MR4021 Modeling and Analysis of Electro Mechanical Systems Syllabus:

MR4021 Modeling and Analysis of Electro Mechanical Systems Syllabus – Anna University PG Syllabus Regulation 2021

COURSE OBJECTIVES

1. To equip students with fundamentals of finite element principles.
2. To enable them to understand the behavior of various finite elements and to be able to select appropriate elements to solve physical and engineering problems to emphasis on structural, thermal, Electrical and fluid engineering applications.
3. To make them to understand to shape functions and higher order formulation.
4. To learn various quantities in engineering problems and also make them to work on preprocessing, meshing, boundary condition assigning and post processing.
5. To make them to work on real time problem by giving various case studies and explore them to the FEM software available in the market.

UNIT – I FINITE ELEMENT MODELLING

Basics of FEM – Initial Value and Boundary Value Problems – Weighted Residual Galerkin and Raleigh Ritz Methods – Review of Variational Calculus – Integration by Parts – Basics of Variational Formulation.

UNIT – II ONE DIMENSIONAL ANALYSIS

Steps in FEA – Discretization, Function – Derivation of Element Characteristics Matrix, Shape Function, Assembly and Imposition of Boundary Conditions – Solution and Post Processing – One Dimensional Analysis in Solid Mechanics, Heat Transfer, Fluid Dynamics, Electrostatics and Electromagnetics.

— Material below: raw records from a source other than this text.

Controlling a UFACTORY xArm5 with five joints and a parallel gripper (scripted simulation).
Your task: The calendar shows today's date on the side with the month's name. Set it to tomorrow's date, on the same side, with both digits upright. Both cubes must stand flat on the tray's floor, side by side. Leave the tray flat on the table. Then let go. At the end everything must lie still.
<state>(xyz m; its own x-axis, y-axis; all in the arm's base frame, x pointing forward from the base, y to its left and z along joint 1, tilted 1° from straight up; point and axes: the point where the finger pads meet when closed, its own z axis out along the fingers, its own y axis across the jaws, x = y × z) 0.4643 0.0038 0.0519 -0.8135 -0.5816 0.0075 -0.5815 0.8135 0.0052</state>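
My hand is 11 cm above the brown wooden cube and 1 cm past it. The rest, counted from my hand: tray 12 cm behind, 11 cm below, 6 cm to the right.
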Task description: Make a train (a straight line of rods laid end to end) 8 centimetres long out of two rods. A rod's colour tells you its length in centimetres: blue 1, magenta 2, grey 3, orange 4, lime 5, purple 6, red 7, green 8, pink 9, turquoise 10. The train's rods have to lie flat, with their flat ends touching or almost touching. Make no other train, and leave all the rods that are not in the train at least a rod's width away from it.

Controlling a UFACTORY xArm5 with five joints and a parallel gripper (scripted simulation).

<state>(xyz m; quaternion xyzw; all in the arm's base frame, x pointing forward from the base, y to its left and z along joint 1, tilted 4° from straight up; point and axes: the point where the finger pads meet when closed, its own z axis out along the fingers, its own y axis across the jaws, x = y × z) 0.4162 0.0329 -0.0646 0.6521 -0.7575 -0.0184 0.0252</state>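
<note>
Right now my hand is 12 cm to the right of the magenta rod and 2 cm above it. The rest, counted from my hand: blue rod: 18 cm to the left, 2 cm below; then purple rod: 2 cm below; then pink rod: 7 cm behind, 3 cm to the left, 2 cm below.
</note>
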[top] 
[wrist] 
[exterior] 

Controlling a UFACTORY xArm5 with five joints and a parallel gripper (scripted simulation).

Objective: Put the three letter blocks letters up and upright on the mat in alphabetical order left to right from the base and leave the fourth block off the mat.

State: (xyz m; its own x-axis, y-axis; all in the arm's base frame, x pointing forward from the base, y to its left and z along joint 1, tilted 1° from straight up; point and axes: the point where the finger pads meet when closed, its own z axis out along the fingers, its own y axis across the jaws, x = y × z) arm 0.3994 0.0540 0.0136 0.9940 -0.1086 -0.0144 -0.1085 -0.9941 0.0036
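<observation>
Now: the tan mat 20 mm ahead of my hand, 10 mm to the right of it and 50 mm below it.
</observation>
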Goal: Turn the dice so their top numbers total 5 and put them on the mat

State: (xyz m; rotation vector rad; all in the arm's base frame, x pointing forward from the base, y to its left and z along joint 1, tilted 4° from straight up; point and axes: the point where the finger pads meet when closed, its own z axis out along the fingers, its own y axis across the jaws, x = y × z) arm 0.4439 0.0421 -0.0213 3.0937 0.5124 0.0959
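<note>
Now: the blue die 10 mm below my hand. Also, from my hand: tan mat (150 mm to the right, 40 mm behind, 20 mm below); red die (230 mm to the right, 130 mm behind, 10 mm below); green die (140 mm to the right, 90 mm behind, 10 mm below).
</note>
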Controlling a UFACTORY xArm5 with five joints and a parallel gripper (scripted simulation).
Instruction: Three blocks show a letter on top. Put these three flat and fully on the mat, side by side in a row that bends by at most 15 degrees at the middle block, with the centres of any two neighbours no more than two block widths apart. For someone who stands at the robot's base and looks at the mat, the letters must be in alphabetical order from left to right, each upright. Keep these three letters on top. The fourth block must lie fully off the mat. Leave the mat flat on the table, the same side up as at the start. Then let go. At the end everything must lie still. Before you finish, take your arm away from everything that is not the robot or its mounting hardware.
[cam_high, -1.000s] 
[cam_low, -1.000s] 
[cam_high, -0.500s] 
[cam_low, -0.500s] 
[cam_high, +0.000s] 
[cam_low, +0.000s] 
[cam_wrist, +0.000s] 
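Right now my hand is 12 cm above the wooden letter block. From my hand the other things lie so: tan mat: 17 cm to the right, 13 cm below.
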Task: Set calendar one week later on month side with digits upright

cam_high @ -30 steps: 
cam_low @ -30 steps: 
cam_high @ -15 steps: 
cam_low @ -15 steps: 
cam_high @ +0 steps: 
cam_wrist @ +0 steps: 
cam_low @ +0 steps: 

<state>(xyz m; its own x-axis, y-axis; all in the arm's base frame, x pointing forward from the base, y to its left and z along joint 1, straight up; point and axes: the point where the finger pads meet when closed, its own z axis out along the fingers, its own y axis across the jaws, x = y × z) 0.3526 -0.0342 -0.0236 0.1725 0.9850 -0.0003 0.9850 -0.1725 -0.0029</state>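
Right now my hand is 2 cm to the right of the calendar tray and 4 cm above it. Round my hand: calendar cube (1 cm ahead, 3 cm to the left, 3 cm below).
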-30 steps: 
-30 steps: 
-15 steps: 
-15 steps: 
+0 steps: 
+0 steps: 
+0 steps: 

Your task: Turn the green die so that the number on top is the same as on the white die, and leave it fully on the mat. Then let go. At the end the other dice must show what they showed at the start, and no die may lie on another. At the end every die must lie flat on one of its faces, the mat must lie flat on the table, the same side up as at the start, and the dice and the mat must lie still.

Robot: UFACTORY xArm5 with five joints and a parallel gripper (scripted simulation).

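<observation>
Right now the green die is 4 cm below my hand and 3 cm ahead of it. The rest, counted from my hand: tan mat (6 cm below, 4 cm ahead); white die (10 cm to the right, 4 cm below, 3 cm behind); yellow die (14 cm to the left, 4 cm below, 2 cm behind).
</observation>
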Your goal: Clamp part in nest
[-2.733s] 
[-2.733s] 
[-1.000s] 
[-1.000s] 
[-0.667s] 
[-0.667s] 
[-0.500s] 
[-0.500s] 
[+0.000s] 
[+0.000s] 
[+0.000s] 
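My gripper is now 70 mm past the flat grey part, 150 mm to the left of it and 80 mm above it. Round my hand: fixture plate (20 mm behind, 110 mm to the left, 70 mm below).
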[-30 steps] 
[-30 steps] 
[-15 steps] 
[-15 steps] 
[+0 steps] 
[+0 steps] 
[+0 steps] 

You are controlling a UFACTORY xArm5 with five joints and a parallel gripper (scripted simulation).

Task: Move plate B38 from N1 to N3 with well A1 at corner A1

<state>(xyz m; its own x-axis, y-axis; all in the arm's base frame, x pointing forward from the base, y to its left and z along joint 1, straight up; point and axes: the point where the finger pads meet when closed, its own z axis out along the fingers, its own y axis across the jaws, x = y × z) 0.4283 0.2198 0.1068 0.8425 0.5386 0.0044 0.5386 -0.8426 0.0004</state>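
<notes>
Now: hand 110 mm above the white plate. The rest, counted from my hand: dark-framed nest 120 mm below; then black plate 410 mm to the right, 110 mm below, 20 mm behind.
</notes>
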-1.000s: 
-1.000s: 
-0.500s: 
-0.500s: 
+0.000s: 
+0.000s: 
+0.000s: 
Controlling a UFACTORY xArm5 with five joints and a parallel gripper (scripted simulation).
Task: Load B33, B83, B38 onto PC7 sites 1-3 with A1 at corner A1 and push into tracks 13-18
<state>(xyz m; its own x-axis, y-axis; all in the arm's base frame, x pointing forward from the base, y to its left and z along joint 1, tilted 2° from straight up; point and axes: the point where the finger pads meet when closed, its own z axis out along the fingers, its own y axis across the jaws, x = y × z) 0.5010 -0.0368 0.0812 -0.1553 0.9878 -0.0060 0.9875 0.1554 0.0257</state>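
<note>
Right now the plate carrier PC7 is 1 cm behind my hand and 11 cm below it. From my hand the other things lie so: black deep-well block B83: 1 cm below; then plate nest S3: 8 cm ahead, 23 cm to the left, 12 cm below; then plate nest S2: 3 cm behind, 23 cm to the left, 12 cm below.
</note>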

UNIT – III SHAPE FUNCTIONS AND HIGHER ORDER FORMULATIONS

Global and Natural Co-Ordinates – Shape Functions for One and Two Dimensional Elements – Three Noded Triangular and Four Noded Quadrilateral Element – Nonlinear Analysis – Isoparametric Elements – Jacobian Matrices and Transformations – Basics of Two Dimensional Axi Symmetric Analysis.

UNIT – IV ELECTROMECHANICAL SYSTEMS AND IMPLEMENTATION

Basic quantities – Energy Stored in Electric Field – Capacitance – Magnetic Field – Linked Flux – Inductance – Force – Torque – Stress- Flow- Pre Processing, Mesh Generation, Elements Connectivity, Boundary Conditions, Input of Material and Processing Characteristics – Solution and Post Processing.

UNIT – V CASE STUDIES

FE Analysis of biomechanical Modelling – Tissue Modelling – Actuators – Rotating Machines Sensors – Robot Arm- Overview of Application Packages – ANSYS, ABAQUS and COMSOL – Development of Model and Validation.

TOTAL: 45 PERIODS

COURSE OUTCOMES:

Upon completion of this course, the students will be able to:
CO1: Understand the fundamentals of finite element principles.
CO2: Evaluate and select appropriate elements to solve Physical and Engineering problem in structural, thermal, Electrical and fluid engineering applications.
CO3: Understand shape functions and higher order formulation.
CO4: Evaluate and select appropriate element, boundary condition, meshing and Post processing for any engineering problem.
CO5: create FEM model on various software packages used for FEM analysis tool toi analyse a production process through FEA and control it’s parameters.

REFERENCES:

1. Bathe, K. J. “Finite Element Procedures” Klaus-Jürgen Bathe, 2014.
2. Binns K.J, Lawrenson P.J, Trowbridge C.W, “The Analytical and Numerical Solution of Electric and Magnetic Fields”, John Wiley & Sons, 1993.
3. Matthew. N.O. Sadiku, “Elements of Electromagnetics”, Oxford University Press, 2007.
4. Nathan Ida, Joao P.A.Bastos , “Electromagnetics and Calculation of Fields”,
5. Springer Verlage, 1992.
6. Nicola Biyanchi , “Electrical Machine Analysis using Finite Elements”, Taylor and
7. Francis Group, CRC Publishers, 2005.
8. Reddy, J.N, “An Introduction to the Finite Element Method”, McGrawHill, 1985.
9. Salon S.J, “Finite Element Analysis of Electrical Machines” Kluwer Academic Publishers, 1995.